A vocal pro-democracy website in Hong Kong shut down Wednesday after police raided its office and arrested six current and former editors and board members in a continuing crackdown on dissent in the semi-autonomous Chinese city. Stand News said in a statement that its website and social media are no longer being updated and will be taken down. It said all employees have been dismissed. The outlet was one of the last remaining openly critical voices in Hong Kong following the shuttering of the Apple Daily newspaper, which closed after its publisher, Jimmy Lai, and top editors were arrested and its assets frozen, the AP reports.
Police raided Stand News' office earlier in the day after arresting the six, including popular singer and activist Denise Ho, a former board member, on charges of conspiracy to publish a seditious publication. More than 200 officers were involved in the search, police said. They had a warrant to seize relevant journalistic materials under a national security law enacted last year. A Facebook post early Wednesday morning on Ho's account confirmed that she was being arrested. A subsequent message posted on her behalf said she was OK and urged friends and supporters not to worry about her. That post drew nearly 75,000 likes and more than 5,000 comments, mostly from supporters.

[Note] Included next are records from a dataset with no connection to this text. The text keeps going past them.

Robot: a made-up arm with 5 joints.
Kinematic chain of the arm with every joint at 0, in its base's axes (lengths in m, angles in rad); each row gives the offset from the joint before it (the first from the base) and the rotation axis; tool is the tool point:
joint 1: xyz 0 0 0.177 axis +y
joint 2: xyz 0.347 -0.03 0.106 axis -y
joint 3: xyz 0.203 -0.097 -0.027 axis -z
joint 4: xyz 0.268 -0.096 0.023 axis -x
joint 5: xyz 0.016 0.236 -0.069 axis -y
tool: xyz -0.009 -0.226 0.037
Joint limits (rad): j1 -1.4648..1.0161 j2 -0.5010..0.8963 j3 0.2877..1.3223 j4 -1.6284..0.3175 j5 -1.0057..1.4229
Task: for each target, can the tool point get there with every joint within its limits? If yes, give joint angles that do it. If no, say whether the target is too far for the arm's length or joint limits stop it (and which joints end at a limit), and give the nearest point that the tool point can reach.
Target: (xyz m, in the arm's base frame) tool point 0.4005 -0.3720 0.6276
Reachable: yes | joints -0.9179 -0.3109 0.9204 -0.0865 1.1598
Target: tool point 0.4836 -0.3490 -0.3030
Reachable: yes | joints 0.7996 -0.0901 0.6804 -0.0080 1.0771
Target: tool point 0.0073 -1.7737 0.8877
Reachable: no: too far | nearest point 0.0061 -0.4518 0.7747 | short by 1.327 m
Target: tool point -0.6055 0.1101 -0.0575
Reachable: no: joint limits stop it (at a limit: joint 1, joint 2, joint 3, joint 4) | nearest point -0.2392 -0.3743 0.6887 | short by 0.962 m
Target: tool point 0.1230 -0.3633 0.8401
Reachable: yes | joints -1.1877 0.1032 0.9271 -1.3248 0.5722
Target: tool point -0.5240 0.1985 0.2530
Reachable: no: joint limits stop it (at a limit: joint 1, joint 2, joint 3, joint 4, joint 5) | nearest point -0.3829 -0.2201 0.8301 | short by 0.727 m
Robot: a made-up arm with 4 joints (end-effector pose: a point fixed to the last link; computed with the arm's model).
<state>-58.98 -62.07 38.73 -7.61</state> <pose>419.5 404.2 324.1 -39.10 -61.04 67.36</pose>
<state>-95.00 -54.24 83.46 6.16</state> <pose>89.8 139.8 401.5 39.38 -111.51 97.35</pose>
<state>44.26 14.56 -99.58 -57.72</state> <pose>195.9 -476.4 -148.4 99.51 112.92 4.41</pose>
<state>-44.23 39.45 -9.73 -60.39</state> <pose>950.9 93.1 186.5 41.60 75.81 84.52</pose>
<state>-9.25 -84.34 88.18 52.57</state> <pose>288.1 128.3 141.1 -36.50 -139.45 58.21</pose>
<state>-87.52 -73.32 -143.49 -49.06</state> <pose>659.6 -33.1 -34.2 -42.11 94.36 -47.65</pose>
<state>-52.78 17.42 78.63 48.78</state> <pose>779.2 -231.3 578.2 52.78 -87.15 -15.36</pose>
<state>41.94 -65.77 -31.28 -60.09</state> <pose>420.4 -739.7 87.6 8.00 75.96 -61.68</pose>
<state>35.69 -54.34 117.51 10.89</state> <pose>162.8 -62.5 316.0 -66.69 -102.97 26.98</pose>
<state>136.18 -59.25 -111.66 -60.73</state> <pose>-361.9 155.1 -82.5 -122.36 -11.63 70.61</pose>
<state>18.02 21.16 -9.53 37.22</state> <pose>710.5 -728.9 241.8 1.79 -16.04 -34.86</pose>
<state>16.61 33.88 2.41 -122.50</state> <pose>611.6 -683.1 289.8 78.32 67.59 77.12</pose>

Early Wednesday, Stand News posted a video on Facebook of police officers at the home of a deputy editor, Ronson Chan. Chan, who is also chair of the Hong Kong Journalists Association, was taken away for questioning, the organization confirmed in a statement. Chan, who was later released, told media the police seized his electronic devices, bank cards, and press card. Benedict Rogers, co-founder and CEO of the non-governmental organization Hong Kong Watch, said the arrests are “nothing short of an all-out assault on the freedom of the press in Hong Kong." "When a free press guaranteed by Hong Kong’s Basic Law is labeled 'seditious,’ it is a symbol of the speed at which this once great, open, international city has descended into little more than a police state," he said.